How this skill works
Tell the skill the board and the pattern or hardware you need (for example DHT22 reading, I2C scanning, or non-blocking scheduler). The generator produces complete sketches or focused snippets with pin definitions, conditional multi-board config, timing logic using millis(), and board-specific optimizations. Output includes error handling, memory-aware constructs (buffering, wear leveling, CRC), and brief integration notes for wiring and libraries.
When to use it
- You need tested Arduino code for sensors (DHT22, BME280) or analog inputs with filtering.

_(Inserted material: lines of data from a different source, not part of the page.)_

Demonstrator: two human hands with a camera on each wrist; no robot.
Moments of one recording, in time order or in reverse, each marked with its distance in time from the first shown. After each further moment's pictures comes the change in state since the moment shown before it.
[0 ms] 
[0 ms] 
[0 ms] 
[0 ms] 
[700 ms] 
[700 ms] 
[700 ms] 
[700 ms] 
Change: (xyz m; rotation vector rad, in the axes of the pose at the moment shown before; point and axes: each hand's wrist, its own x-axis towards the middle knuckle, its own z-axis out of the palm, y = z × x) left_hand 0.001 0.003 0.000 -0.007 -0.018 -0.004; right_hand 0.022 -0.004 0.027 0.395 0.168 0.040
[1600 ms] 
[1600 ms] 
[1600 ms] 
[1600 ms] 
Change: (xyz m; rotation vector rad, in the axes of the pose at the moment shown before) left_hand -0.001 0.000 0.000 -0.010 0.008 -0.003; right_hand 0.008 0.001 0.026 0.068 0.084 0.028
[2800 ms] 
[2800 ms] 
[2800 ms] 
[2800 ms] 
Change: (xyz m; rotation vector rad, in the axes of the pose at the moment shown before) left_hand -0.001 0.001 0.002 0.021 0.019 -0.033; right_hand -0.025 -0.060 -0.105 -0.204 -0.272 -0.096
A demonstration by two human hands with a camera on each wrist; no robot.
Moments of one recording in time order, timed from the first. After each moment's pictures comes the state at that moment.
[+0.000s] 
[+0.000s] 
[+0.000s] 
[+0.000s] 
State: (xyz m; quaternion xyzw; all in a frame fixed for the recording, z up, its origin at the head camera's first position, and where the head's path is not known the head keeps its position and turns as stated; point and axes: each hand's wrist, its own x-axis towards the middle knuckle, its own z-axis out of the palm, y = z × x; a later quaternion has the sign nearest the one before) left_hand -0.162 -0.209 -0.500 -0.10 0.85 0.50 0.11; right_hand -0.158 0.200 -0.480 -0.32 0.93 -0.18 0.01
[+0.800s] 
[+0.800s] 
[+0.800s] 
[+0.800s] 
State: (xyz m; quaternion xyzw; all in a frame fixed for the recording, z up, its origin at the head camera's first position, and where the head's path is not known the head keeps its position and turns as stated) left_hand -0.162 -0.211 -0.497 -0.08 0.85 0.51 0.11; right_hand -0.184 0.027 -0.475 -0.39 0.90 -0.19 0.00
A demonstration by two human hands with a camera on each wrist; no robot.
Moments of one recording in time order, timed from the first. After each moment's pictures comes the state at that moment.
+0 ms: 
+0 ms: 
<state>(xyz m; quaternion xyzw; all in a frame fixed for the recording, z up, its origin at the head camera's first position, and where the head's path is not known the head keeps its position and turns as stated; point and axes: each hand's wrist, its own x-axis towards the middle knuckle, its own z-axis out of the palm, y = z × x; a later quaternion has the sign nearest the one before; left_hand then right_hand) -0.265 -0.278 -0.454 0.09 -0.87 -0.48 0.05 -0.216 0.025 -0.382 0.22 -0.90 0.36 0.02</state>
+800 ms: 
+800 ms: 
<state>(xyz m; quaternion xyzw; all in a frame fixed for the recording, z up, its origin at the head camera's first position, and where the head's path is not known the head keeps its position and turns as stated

- Implement non-blocking timing, schedulers, or state machines without delay().
- Add communication patterns: I2C scanning, SPI setup, UART/CSV logging, or WiFi for ESP32.
- Create robust data persistence: EEPROM with CRC, SD logging, or wear-leveling.
- Prototype multi-button input handling with debouncing and long-press detection.
- Optimize a sketch for board-specific constraints (SRAM limits, timers, CPU features).
Best practices
- Prefer non-blocking millis()-based timers and cooperative schedulers over delay().
- Use conditional compilation for multi-board pin maps and feature flags.
- Validate sensor data and add fallback strategies to handle hardware faults.
- Keep RAM usage predictable: prefer streaming/buffered writes and fixed buffers.
- Add CRC or checksums for persistent storage to detect corruption before use.
Example use cases
- Generate an ESP32 sketch that reads BME280, filters values, and sends CSV over Serial or WiFi.
- Create an UNO-compatible button manager that detects press, release, and long-press events.
- Produce an RP2040 non-blocking scheduler for periodic sensor sampling and SD card logging.
- Generate an I2C scanner and diagnostic routine for troubleshooting connected sensors.
- Create EEPROM-backed configuration with CRC and fallback defaults for robust boot behavior.
FAQ
UNO, ESP32, and RP2040 are primary targets. Common peripherals include DHT22, BME280, I2C, SPI, buttons, EEPROM, SD cards, and WiFi on ESP32.
Will the generated code compile out of the box?
Yes—sketches are produced to compile for the chosen board, but you must install any required vendor or sensor libraries and select the correct board in your IDE.